Sometimes you just don’t want or need the complexity of a fancy distributed transaction manager or complicated RPCs to coordinate a concurrent job amongst a farm of servers.
Here is a very simple and efficient way to achieve a lock/release type of concurrency control in a farm-like architecture using nothing but a few SQL sentences and your relational database.
Imagine the following scenario: A web app that runs on multiple servers/instances where users activity is balanced. All servers are clones, and you want to keep it that way so adding/removing servers from the farm remains easy and safe; and you need to run some background scheduled job, not triggered by user activities.
To keep things simple (operations wise), you want to keep those batch jobs inside your app and you don’t want/can’t afford to integrate a fancy multi-server transaction manager.
For example, you want to implement a background job that periodically checks the price of stocks and sends an email to all subscribed users. Since all the servers in your farm are clones, this job will be running on all of them, and that’s a good thing, because if one fails any of the other can pick it up. But on the other hand you don’t want to send 25 emails to each user every time, if you have 25 servers in your farm.
So our goal is to ensure only one server performs the job, but if it doesn’t, any other can realize it and do it himself.
The solution is really simple, we define a table in our database with the following structure:
CREATE TABLE job_status ( job_id varchar(254) NOT NULL, running_at varchar(254) NULL, last_run_started datetime NULL, next_run datetime NULL, PRIMARY KEY(job_id) )
And pre-insert one row for each job (only one in our example, but it’s nice to have support for several from scratch, right?) with only the job_id field set (all other fields can start as NULL).
Assuming we code our batch job as an endless loop with a pause between runs, when each cycle starts we should execute the following statement:
UPDATE job_status SET running_at=<NODE_IP_OR_ADDRESS>, last_run=<CURRENT_DATETIME>, next_run=<CALCULATED_DATETIME_NEXT_RUN> WHERE job_id=<JOB_IDENTIFICATION> AND ( (running_at IS NULL AND next_run <= <CURRENT_DATETTIME>) OR (running_at IS NOT NULL AND last_run_started <= <CALCULATED_TIMEOUT>) )
- <NODE_IP_OR_ADDRESS>: Identification of the node in the farm where the job is running
- <CURRENT_DATETIME>: Current system date and time
- <CALCULATED_DATETIME_NEXT_RUN>: The date and time when the job should run again assuming this run finishes correctly.
- <JOB_IDENTIFICATION>: A string that uniquely indentifies the job
- <CALCULATED_TIMEOUT>: A calculated date and time (usually the current system time minus a pre-defined value) upon which the job is considered “dead” and should be picked up by another node.
In most relational DBMS you get the number of updated rows for each UPDATE command as a result of the UPDATE itself (or you can embed a second query in the same database transaction that returns it).

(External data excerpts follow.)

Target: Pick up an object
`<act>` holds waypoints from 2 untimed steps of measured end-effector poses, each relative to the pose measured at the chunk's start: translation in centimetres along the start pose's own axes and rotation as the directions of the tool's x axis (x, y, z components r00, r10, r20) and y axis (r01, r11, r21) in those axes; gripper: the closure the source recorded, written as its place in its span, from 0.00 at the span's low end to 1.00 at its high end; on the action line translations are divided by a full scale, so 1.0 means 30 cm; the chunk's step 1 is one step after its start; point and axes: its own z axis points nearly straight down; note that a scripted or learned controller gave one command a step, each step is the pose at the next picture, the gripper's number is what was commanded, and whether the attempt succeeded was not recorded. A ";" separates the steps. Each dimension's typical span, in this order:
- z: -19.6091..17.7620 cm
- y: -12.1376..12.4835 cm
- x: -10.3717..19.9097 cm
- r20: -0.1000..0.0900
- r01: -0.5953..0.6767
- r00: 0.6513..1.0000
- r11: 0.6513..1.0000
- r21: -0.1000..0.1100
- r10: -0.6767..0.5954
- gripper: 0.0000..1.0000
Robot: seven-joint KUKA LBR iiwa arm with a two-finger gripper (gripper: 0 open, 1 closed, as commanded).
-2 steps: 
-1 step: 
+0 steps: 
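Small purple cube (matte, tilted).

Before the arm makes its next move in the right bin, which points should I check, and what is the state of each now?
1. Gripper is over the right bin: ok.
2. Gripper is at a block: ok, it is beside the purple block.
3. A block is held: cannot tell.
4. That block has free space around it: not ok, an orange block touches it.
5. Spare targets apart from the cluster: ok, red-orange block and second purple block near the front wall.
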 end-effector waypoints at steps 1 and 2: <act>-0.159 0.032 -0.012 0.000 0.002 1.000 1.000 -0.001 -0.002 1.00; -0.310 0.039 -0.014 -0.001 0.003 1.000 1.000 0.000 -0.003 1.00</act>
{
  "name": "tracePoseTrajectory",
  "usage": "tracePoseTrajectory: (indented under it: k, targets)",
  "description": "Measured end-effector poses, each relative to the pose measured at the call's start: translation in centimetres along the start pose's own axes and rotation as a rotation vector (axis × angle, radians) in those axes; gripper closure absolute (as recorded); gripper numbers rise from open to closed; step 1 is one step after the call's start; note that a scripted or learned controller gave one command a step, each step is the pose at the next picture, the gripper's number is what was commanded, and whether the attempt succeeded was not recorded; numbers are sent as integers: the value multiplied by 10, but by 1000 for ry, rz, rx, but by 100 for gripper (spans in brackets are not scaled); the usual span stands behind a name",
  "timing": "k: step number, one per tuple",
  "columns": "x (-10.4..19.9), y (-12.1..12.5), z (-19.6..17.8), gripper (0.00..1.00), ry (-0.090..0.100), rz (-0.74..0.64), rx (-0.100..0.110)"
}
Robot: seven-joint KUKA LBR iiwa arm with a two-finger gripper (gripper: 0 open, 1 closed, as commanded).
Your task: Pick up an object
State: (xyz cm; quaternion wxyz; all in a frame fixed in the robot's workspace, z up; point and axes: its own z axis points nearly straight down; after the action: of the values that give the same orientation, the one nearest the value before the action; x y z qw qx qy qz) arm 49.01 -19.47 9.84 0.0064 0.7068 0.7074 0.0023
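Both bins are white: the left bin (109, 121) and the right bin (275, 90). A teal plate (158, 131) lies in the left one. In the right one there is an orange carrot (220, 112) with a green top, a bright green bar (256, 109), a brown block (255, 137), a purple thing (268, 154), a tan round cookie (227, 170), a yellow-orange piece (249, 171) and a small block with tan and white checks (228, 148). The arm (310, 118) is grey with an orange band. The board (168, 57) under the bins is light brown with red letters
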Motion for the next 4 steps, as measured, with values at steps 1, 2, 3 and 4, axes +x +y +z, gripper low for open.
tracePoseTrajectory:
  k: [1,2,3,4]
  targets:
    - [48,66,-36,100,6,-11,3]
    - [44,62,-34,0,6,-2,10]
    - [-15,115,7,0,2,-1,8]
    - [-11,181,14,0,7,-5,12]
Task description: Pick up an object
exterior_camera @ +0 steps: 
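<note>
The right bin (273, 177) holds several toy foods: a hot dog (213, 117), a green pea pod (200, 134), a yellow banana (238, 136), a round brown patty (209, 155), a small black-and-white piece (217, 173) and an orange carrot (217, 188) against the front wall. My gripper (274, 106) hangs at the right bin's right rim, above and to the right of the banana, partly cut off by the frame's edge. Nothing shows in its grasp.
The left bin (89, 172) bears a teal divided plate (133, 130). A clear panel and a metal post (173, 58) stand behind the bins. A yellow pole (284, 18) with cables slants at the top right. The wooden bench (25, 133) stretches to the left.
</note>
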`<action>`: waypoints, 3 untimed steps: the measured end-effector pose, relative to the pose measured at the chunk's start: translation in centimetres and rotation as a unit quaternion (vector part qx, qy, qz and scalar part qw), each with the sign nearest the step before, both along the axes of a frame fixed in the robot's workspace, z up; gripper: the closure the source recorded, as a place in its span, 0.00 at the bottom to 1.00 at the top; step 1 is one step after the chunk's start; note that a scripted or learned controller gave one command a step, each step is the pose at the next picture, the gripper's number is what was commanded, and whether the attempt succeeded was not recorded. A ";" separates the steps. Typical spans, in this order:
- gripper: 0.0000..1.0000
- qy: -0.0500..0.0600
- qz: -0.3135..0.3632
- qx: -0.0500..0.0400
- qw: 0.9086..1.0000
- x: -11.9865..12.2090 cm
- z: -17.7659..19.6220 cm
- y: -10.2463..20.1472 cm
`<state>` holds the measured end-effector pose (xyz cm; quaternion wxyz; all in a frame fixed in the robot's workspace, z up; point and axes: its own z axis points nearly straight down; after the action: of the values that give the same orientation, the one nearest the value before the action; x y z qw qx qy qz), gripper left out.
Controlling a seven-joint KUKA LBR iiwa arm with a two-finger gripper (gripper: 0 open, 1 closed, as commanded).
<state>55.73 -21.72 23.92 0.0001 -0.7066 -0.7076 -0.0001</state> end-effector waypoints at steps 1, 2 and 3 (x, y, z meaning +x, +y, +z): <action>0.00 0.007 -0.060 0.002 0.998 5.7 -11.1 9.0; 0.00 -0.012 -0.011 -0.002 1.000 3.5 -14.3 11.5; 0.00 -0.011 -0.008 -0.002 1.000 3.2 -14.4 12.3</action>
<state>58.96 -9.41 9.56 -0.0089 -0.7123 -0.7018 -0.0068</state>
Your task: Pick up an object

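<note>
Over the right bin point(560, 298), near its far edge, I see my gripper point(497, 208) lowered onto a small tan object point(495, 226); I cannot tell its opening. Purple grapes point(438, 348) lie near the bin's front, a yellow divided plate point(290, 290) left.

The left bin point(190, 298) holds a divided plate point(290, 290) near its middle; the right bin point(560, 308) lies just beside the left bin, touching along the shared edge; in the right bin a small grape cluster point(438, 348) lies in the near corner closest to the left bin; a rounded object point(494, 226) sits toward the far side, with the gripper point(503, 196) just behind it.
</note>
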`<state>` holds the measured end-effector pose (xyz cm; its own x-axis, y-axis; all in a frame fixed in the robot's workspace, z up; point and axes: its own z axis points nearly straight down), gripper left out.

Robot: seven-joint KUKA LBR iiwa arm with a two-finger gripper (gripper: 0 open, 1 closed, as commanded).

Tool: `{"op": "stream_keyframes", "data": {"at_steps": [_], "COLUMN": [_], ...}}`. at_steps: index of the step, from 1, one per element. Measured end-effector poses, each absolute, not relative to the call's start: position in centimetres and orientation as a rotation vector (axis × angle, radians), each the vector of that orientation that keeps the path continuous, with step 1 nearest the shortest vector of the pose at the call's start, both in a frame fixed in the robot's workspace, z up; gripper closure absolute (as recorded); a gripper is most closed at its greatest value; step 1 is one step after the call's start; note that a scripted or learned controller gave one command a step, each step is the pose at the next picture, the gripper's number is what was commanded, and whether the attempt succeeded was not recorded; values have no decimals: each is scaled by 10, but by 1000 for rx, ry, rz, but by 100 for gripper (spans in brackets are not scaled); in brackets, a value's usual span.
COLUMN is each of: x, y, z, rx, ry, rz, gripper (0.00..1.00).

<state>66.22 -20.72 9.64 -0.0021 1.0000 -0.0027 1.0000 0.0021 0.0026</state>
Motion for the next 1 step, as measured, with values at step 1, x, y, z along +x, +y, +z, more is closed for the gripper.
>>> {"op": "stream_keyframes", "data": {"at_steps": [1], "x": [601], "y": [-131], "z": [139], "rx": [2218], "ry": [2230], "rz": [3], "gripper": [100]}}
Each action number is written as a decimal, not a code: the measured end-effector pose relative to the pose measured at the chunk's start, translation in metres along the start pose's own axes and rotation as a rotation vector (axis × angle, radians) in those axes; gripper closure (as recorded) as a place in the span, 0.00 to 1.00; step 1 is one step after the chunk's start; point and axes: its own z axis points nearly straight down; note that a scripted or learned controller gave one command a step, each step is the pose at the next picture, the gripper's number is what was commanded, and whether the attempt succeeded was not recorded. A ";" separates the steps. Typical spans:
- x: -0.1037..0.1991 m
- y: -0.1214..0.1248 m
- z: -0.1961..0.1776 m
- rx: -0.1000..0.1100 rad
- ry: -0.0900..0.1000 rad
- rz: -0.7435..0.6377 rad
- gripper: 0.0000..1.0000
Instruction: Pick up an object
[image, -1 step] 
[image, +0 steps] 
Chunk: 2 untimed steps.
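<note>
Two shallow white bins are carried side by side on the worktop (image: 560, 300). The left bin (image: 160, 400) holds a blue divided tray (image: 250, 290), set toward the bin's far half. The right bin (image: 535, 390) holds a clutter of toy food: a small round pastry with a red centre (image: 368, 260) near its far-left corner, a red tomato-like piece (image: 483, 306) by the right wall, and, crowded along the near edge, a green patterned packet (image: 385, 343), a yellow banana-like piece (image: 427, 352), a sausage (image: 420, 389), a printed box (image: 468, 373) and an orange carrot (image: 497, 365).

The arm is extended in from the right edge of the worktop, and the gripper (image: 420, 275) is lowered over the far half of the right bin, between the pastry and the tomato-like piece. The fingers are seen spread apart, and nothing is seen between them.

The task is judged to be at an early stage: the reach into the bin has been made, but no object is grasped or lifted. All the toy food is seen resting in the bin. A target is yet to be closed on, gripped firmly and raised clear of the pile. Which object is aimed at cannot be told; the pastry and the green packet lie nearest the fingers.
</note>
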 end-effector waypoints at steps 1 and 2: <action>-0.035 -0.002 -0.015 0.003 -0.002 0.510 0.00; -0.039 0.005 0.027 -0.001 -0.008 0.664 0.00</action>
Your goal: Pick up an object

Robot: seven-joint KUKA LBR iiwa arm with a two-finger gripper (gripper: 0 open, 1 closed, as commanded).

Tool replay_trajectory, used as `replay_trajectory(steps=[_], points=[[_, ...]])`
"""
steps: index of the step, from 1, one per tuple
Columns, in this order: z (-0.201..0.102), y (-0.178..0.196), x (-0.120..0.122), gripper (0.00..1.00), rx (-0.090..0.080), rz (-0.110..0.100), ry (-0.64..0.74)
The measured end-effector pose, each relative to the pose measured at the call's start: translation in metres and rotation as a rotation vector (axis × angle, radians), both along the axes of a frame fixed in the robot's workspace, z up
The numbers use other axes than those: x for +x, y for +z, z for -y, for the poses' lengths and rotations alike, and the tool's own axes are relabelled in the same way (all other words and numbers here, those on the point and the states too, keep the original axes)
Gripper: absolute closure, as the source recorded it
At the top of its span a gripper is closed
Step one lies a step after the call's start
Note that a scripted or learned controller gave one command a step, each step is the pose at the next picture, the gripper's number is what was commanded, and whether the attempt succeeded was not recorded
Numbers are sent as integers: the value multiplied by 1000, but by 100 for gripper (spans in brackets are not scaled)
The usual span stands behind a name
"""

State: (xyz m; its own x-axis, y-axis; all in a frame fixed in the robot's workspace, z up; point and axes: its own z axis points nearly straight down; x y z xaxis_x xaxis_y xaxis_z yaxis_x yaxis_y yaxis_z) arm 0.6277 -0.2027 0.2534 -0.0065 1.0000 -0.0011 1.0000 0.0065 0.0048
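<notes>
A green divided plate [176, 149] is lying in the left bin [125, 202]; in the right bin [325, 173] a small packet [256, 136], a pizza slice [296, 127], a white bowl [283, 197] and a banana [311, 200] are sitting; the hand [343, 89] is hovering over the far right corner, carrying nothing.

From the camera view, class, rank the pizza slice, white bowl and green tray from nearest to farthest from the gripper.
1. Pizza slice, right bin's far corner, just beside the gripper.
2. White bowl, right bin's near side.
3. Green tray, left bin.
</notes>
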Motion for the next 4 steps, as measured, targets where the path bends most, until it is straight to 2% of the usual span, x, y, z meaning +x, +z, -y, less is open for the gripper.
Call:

If the number of updated rows was 1, the executing node should go ahead and execute the job now, if the number was 0 it should go back to sleep until the next iteration.
The UPDATE “locks” the job (setting the running_at field to the executing node address) only if the job was due to be executed and no other node had started it, or if the job was in fact being executed by another node, but so long ago it was considered timed out. Combine this with the ACID guarantees of a RDBMS and we got ourselves a multi-node semaphore.
To wrap things up, if the current node actually got to execute the job, it should finish the iteration by releasing the lock with:
UPDATE job_status SET running_at=NULL WHERE job_id=<JOB_IDENTIFICATION>
Nice, isn’t it? No messy RPC, no fancy transaction manager and our app has scheduled jobs with farm support.